Azure customers globally reported major service failures late Wednesday – Microsoft said issues with its Azure Front Door service had triggered an incident that took it over eight hours to fully mitigate.

The Azure outage was flagged as "critical" across every global region on Azure's status dashboard and had a major knock-on affect on at least 20 Azure services including Azure Portal, IAM and container registry.

Azure Front Door (AFD) is Microsoft’s Content Delivery Network (CDN).

Microsoft separately attributed the incident to a DNS error.

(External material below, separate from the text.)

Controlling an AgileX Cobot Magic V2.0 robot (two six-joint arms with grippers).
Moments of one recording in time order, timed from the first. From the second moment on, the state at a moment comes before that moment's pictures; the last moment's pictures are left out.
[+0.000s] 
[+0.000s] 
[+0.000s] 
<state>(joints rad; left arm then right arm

Updated 8:50 BST October 30: Azure early Thursday blamed "an inadvertent tenant configuration change within AFD [that] triggered a widespread service disruption affecting both Microsoft services and customer applications dependent on AFD for global content delivery. The change introduced an invalid or inconsistent configuration state that caused a significant number of AFD nodes to fail to load properly, leading to increased latencies, timeouts, and connection errors for downstream services," it said.

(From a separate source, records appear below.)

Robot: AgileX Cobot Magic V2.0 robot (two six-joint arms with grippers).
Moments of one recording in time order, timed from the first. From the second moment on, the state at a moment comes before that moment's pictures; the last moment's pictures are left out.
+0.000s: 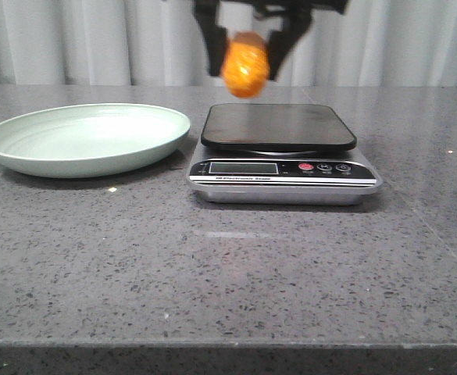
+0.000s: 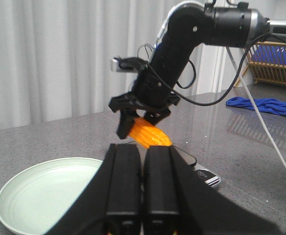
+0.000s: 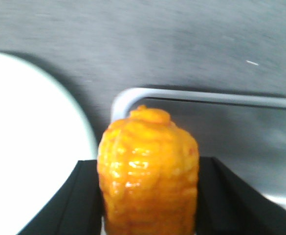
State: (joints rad) left arm -0.70 0.10 -0.40 0.45 0.32 -0.47; right arm 0.66 1.97 -2.00 -0.16 1.14 0.69
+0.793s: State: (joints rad) left arm -0.70 0.10 -0.40 0.45 0.32 -0.47; right arm 0.77 2.15 -2.03 -0.07 0.87 0.65
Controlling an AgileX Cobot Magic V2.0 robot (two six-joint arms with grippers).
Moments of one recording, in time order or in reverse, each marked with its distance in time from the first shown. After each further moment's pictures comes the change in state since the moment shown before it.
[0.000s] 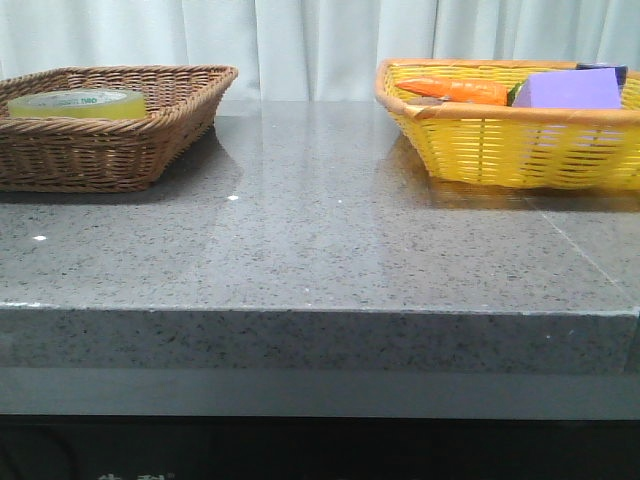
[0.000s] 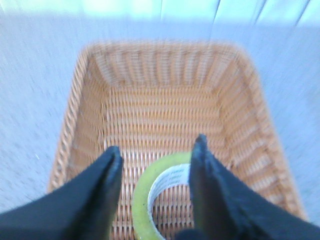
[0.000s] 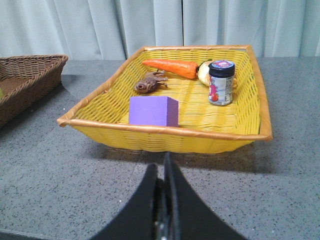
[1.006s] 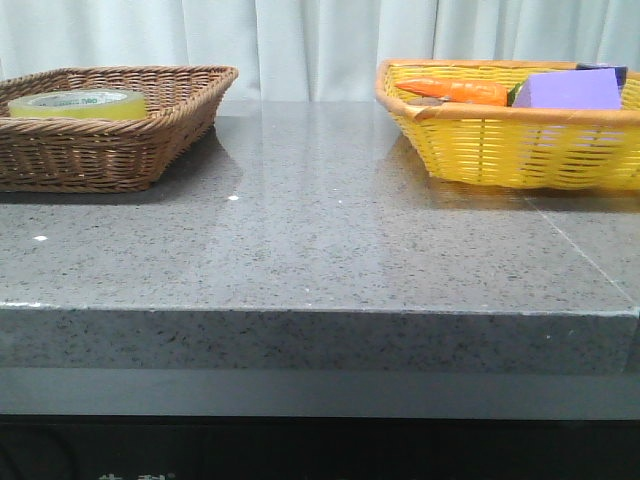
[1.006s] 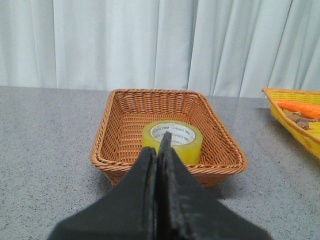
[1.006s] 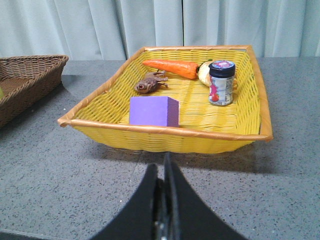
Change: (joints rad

We've identified a recent configuration change to a portion of Azure infrastructure which we believe is causing the impact. We're pursuing multiple remediation strategies, including moving traffic away from the impacted infrastructure and blocking the offending change.
— Microsoft 365 Status (@MSFT365Status) October 29, 2025

"Starting at approximately 16:00 UTC, we began experiencing DNS issues resulting in availability degradation of some services. Customers may experience issues accessing the Azure Portal. We have taken action that is expected to address the portal access issues here shortly," the Azure status page showed, .

"Users may be unable to access the Microsoft 365 admin center... admins are reporting issues when attempting to access some Microsoft Purview and Microsoft Intune functions. Users are also seeing issues with add-ins and network connectivity in Outlook" service alert (MO1181369) showed.

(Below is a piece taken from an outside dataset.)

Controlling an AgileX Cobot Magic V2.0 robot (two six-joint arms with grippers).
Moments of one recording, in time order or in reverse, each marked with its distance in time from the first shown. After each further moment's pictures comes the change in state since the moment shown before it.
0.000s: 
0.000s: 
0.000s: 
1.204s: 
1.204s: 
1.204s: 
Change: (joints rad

Azure outage blamed on configuration change

The issue appears to be that pesky known-known: a configuration change breaking things. Redmond later added: "As unhealthy nodes dropped out of the global pool, traffic distribution across healthy nodes became imbalanced, amplifying the impact and causing intermittent availability even for regions that were partially healthy. We immediately blocked all further configuration changes to prevent additional propagation of the faulty state and began deploying a ‘last known good’ configuration across the global fleet. Recovery required reloading configurations across a large number of nodes and rebalancing traffic gradually to avoid overload conditions as nodes returned to service. This deliberate, phased recovery was necessary to stabilize the system while restoring scale and ensuring no recurrence of the issue.

"The trigger was traced to a faulty tenant configuration deployment process. Our protection mechanisms, to validate and block any erroneous deployments, failed due to a software defect which allowed the deployment to bypass safety validations. Safeguards have since been reviewed and additional validation and rollback controls have been immediately implemented to prevent similar issues in the future."

The incident, however short-lived , will trigger further hand-wringing in many quarters over cloud concentration risk, after AWS's US-EAST-1 borkage triggered a smogasbord of commentary on architecting for resilience, lock-in, brain-drains, et al. Even some AWS customers appeared to be affected and scrambling to assess impact from the Azure outage.